Alina peered into her eyes. “You said something hit you. What was it? A thought? Is it something related to the meeting tomorrow?”
Ria wiped at her cheek again. Alina fought to keep her arms in her lap.
“This is Philippe’s room,” said Ria.
Philippe? Ria had never mentioned him before, yet here she was. He must be one of Sem’s team. Whoever he was, his disappearance had caused her daughter great distress.
Alina disregarded the twinge of envy.
Ria took a breath, before continuing. “We’ve been talking regularly for some time. Since Pasadena, actually.”
Ria gave her mother a look. “Talking, that’s all it was.”
Alina shook her head. “I didn’t …”
“He never talks about his work, not directly. But he’s one of the smartest people I know, Mum, seriously. We may be a select group here, but there are so many dim bulbs. Philippe is different, and I’m a good judge of character. I trust him. More importantly, I can talk to him, and he gets it.”
Alina felt like she was coming into a conversation somewhere in the middle. “Talk about what? Not about relationship stuff?”

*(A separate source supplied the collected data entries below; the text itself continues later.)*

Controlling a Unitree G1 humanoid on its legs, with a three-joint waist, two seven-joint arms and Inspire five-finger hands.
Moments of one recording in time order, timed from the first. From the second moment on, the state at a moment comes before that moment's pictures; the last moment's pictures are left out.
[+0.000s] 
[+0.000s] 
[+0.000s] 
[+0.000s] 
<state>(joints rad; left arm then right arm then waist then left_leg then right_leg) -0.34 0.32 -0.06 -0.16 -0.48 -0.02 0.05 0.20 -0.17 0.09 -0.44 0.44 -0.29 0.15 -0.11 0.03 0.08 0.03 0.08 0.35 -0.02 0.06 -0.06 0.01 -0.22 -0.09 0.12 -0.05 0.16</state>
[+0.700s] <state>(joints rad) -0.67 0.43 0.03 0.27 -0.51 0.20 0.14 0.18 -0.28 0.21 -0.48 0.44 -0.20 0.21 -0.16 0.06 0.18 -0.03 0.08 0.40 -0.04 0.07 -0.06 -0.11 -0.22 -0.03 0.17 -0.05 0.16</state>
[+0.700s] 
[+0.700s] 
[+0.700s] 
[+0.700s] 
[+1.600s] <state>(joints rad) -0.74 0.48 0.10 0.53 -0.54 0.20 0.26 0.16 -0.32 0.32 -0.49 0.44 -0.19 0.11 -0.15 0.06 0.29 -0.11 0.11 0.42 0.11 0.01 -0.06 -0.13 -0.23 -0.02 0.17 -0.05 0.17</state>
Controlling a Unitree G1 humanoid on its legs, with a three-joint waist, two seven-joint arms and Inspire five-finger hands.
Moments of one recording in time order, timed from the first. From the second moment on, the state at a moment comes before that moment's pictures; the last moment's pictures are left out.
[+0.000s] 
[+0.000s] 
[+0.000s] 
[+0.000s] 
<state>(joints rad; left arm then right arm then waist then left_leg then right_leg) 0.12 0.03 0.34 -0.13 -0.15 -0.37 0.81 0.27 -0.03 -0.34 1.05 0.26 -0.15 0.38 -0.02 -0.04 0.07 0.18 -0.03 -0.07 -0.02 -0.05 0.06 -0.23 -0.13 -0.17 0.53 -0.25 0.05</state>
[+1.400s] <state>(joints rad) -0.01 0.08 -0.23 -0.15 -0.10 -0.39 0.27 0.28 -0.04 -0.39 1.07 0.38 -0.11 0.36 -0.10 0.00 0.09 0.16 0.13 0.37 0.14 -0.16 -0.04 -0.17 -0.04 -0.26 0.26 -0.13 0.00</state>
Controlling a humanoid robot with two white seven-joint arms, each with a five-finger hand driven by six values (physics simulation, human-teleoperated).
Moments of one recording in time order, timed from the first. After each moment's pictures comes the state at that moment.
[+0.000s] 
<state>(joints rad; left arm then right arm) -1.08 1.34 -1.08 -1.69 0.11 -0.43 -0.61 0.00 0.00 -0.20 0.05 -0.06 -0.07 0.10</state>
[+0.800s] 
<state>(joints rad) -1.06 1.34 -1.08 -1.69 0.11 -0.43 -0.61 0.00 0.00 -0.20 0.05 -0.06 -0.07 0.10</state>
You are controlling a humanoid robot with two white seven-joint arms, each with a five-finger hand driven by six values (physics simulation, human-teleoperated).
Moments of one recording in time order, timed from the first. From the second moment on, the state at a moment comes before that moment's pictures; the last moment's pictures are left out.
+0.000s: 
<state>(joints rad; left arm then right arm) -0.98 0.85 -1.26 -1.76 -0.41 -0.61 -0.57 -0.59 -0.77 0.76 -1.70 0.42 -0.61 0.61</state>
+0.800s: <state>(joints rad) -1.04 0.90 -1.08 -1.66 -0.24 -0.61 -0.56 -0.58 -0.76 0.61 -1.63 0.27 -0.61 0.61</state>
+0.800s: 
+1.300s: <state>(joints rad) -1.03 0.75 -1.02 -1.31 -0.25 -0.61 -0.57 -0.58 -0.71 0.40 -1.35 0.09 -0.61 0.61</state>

Ria made a disgusted sound and folded her arms across her chest.
“So tell me,” Alina said.
“We talk about the mission. You know, the reason we’re here at all? Leaving the planet is the biggest thing we’ll ever do. I mean, not just in the sense of being a grand feat, but in terms of what it says about humanity. About stratification and privilege. What it says about us that some forge new territory while others … forage for survival.”
Where was this coming from? Humanity’s story hadn’t changed much since its earliest chapters, but something in Ria had.
Her daughter’s eyes unfocused. “You know, the popular songs that first incorporated samples of the Lyra Signal, they aren’t even popular anymore. The novelty of it—of a single burst of chatter from space—it’s gone. It’s commonplace. Most people don’t care. What use is a map to a new planet if most of Earth are too preoccupied with wars and water supplies?”
“Are you having second thoughts?” Alina asked. Was she complaining, or afraid?
Ria looked at her mother sharply. There was no fear there.
“I’m trying to tell you, this is what we talked about,” Ria said. “About how Pragma Art alone has the resources to build a ship using alien technology, because S.P. Sem herself is so single-minded. Probably because she’s mad. If the aliens won’t communicate with us again, we’ll go to them. And now we really are. We’ve chosen to leave home, every last one of us, and for whatever individual reasons.”
Alina didn’t want to say the wrong thing, but her mind was reeling. “Is this guilt?”
Ria stood up and went to the window as Alina watched.
“I’m not proud to say it,” she said quietly, “but I can’t wait to leave. It’s hard to wrap one’s mind around the implications. Hard enough when you’re part of a close-knit team, and harder still when thirty members of that team go missing.”
“Including your friend,” Alina added.
Ria turned, and sat back down across from her mother. It sounded like a crush, no matter Ria’s protestations. Maybe that’s not what she’d intended, but affinities blossomed of their own accord.
“He never mentioned anything to me about leaving Chakkaradar, if you were wondering.” She was small in her chair again.
“I can understand how you might feel disappointed,” Alina said, trying to sound helpful through the swirl of thoughts in her head. “But I honestly think it’s early to draw any conclusions from it. The exec team may have planned something that Philippe didn’t know about.” The image of a sunken boat came to mind, its dashed hull like a hazy mirage in the perilous deep. Alina masked her wince by rubbing her face. “Come to the meeting,” she said around her hands, before letting them fall to her lap. “It’s tomorrow morning at eight. Maybe there will be answers then.”
Ria sat back. “Oh, I don’t think so, Mum. That’s the last place I want to be.”
What did that mean?
Alina was afraid to push. “How about if I give you a recap after, then?” she offered. “Whenever. I’ll find you.”
Exhausted, Alina closed her eyes, and massaged them gently. Maybe she would call for a search party after the meeting, to find her daughter.